# IE6: javascript:window.print() Not Working [moved from IE]



## MarkPhillips (Aug 21, 2008)

Using "javascript:window.print()" does not respond in IE6, but is responding in IE7 and Firefox.

The link looks like this:

<a id="ctl00_Content_lnkPrint" class="questionsPrintLink" href="javascript:window.print();">Print</a>


The page itself is being opened from another page using Target="_blank" . That link looks like this:


<a id="ctl00_Content_QuestionsToDoc1_AllQuestionLink" href="Allquestions.aspx?module=Tests&name=null&CSID=0" target="_blank">View All Questions</a>


Does anyone know how to fix this problem?

Thanks.

PS I'd also like to add that a call to window.close() does not work in IE6.


----------



## Deejay100six (Nov 24, 2007)

*Re: IE6: javascript:window.print() Not Working*

Hi MarkPhillips, and welcome to TSF. :wave:

Should i address you as "Your Highness"? :grin:

This subject is not really within my field of expertise but i will continue to try to find a solution for you, perhaps from one of my colleagues.

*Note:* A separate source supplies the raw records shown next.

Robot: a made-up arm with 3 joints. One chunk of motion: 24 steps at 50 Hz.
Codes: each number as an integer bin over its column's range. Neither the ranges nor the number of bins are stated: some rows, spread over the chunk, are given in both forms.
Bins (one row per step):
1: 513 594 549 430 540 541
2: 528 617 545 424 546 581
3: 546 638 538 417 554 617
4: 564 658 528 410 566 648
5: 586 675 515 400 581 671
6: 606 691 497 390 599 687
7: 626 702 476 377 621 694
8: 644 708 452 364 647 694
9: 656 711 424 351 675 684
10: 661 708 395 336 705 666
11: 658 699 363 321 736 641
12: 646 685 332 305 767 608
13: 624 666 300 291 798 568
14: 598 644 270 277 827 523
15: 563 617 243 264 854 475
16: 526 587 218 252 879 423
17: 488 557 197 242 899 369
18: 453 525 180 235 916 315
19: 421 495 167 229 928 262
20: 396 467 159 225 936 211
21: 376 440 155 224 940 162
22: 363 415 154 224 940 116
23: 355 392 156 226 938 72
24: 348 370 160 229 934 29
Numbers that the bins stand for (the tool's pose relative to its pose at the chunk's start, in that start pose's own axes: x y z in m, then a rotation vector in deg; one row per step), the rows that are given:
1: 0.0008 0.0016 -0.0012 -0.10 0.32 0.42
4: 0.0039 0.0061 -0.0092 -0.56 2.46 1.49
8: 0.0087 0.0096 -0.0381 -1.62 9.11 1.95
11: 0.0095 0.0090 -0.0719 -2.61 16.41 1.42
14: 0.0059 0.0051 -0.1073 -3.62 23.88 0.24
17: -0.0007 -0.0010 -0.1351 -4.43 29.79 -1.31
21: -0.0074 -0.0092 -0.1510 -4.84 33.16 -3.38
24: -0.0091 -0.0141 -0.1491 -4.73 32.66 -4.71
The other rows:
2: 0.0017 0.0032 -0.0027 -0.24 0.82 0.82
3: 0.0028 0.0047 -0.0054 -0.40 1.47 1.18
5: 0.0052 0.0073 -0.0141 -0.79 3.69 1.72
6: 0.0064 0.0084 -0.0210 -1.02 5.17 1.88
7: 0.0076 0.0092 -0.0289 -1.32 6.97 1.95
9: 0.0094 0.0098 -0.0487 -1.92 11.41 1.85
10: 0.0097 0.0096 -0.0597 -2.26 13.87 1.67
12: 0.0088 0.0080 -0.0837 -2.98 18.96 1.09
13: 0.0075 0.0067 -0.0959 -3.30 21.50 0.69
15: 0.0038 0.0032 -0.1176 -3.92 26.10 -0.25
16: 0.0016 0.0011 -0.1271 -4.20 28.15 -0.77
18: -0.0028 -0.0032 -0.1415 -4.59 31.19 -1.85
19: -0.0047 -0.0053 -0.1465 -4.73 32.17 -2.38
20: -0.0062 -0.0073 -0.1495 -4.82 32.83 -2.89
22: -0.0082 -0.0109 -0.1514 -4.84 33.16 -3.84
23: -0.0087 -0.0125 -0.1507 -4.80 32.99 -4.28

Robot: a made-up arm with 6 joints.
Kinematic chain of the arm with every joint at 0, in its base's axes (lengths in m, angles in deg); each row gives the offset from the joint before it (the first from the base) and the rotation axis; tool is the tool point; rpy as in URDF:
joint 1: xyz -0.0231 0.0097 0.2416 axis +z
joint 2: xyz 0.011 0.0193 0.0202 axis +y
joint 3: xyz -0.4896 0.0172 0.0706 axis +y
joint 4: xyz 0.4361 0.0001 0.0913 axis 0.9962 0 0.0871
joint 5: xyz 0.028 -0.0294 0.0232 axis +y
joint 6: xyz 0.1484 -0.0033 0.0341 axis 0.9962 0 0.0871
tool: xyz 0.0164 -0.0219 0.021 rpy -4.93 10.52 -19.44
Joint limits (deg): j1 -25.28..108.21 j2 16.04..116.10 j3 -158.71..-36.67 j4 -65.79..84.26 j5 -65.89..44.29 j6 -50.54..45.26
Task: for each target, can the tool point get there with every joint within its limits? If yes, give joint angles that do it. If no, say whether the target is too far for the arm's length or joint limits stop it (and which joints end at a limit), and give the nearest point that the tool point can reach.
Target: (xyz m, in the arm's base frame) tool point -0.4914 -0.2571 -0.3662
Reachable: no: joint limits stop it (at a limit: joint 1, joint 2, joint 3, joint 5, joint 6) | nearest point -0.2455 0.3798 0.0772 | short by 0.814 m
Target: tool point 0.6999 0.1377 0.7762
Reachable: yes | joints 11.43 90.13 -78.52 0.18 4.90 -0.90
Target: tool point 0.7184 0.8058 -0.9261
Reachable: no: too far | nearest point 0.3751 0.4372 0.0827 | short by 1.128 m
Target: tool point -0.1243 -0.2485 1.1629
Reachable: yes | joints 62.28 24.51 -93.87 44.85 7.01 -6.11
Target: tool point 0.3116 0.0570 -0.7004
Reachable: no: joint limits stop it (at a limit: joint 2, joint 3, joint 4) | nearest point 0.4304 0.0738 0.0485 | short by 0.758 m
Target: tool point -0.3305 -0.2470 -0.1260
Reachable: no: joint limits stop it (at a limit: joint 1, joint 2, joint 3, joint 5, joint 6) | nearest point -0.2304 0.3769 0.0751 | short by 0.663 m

Perhaps you could educate me a little, is there an advantage to running IE6 and IE7 together?

Just so you know your post has not been overlooked. :smile:


----------



## MarkPhillips (Aug 21, 2008)

*Re: IE6: javascript:window.print() Not Working*

Thanks for the response.

The client requires that the application work for both IE7 and IE6 browsers.


----------